Insincerity is his especial abomination, and he devotes himself to condemning it. True valor is the fountain of true virtue, and it is only in his sincerity and veracity, that the hero differs from ordinary mortals. The secret of the graphic qualities of Carlyle's style lies in his noble, loving heart. The talent he showed was in turning the history of England into a kind of Iliad - almost a Bible. His histories are collections of biographies, and his idea of a biography was a very exalted one. He sought after the central moral principle of the man, then he showed that the intellectual power was commensurate.

That criticism which attempts to prove that Carlyle is not great as a thinker but only as a word-painter, is one-sided and false.

From childhood up, he held the first place in the circle which surrounded him.

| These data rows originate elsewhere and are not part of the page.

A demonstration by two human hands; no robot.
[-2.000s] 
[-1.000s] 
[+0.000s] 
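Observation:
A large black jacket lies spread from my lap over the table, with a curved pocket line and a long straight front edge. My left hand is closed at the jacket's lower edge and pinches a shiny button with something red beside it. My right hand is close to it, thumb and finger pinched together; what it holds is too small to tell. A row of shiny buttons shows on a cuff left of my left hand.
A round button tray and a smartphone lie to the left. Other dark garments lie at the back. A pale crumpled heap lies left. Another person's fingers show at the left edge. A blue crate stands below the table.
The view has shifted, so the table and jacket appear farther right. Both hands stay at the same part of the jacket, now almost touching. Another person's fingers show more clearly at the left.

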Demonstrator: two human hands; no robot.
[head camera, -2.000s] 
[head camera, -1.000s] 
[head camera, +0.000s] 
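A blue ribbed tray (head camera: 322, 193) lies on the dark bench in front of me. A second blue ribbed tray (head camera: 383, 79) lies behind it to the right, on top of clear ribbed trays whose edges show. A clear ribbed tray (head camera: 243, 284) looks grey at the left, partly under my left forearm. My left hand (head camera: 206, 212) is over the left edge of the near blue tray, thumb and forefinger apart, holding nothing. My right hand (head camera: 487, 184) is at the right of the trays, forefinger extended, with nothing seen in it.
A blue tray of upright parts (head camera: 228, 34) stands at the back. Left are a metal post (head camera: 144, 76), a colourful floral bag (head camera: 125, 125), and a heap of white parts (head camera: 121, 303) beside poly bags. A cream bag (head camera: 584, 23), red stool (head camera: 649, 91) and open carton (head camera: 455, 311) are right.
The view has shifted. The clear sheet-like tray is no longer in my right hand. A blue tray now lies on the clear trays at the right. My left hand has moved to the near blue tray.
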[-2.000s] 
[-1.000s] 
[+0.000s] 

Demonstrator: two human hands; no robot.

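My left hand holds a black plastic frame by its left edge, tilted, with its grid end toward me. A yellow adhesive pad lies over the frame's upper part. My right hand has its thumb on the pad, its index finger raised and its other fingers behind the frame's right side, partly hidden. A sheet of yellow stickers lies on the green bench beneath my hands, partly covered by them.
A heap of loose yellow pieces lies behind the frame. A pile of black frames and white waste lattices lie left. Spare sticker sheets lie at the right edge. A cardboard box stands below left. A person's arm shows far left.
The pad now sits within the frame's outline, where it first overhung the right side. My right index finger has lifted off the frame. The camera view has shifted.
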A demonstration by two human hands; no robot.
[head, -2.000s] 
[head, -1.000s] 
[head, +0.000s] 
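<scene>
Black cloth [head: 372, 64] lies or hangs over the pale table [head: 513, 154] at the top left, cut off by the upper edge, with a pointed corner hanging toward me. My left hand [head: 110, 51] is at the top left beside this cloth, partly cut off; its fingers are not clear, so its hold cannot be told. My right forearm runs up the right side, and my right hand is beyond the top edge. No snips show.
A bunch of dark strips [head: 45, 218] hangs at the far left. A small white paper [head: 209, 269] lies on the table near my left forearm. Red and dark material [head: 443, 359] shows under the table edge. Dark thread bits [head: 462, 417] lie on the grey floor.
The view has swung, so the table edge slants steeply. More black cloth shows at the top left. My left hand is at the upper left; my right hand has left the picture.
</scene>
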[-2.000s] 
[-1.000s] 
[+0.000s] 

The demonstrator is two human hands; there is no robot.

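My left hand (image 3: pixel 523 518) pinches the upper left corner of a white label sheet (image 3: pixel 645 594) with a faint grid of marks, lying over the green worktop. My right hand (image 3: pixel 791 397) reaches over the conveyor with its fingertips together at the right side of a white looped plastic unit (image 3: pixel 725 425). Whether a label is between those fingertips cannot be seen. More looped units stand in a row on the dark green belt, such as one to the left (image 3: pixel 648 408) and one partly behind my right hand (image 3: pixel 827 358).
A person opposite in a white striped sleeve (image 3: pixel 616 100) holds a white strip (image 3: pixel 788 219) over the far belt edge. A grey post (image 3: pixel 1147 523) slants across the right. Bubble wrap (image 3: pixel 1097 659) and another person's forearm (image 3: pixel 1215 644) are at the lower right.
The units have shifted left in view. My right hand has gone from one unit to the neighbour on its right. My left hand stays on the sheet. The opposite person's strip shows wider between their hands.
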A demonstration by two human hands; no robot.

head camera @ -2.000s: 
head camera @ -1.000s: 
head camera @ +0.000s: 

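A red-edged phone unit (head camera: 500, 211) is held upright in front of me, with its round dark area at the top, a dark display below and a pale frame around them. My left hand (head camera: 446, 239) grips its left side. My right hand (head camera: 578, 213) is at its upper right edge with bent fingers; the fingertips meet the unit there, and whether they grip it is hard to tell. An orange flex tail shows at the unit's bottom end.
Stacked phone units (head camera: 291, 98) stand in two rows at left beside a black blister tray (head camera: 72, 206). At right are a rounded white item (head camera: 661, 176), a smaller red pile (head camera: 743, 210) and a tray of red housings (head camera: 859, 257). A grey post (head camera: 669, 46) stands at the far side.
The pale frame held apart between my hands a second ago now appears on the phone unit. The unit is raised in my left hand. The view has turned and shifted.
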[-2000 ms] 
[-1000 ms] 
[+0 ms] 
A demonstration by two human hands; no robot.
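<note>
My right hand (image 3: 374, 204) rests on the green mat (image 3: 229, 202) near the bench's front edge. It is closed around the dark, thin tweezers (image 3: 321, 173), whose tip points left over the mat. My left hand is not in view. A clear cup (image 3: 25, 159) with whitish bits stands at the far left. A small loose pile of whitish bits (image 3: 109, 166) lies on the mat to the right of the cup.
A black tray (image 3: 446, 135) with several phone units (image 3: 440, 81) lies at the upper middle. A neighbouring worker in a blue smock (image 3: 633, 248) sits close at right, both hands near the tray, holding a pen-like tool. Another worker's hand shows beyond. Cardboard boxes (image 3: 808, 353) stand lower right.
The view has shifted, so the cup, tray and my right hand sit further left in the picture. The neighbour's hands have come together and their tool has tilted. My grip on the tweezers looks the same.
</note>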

His faculties were large and splendid. His imagination was grand, sombre, sometimes appalling and his humor is as genuine as it is fantastic.

Carlyle was essentially a man of feeling and he was one of the greatest poets of the age. He was a poet in conception and an artist in expression. His literary style was a creation of his very own, rugged, disjointed, uncouth even, but bringing out excellently the thoughts which possessed him.

As a man Carlyle was tender-hearted and affectionate, but uncompromising and stern in his judgment of others. For 85 years he lived without a single moral spot - always pure, upright, blameless. But his life was not a happy one. The more his character is understood the more it will be seen to correspond to his moral teachings. Finally we must judge him a great poet, although he wrote no poetry and a great philosopher, although he was left no complete philosophy.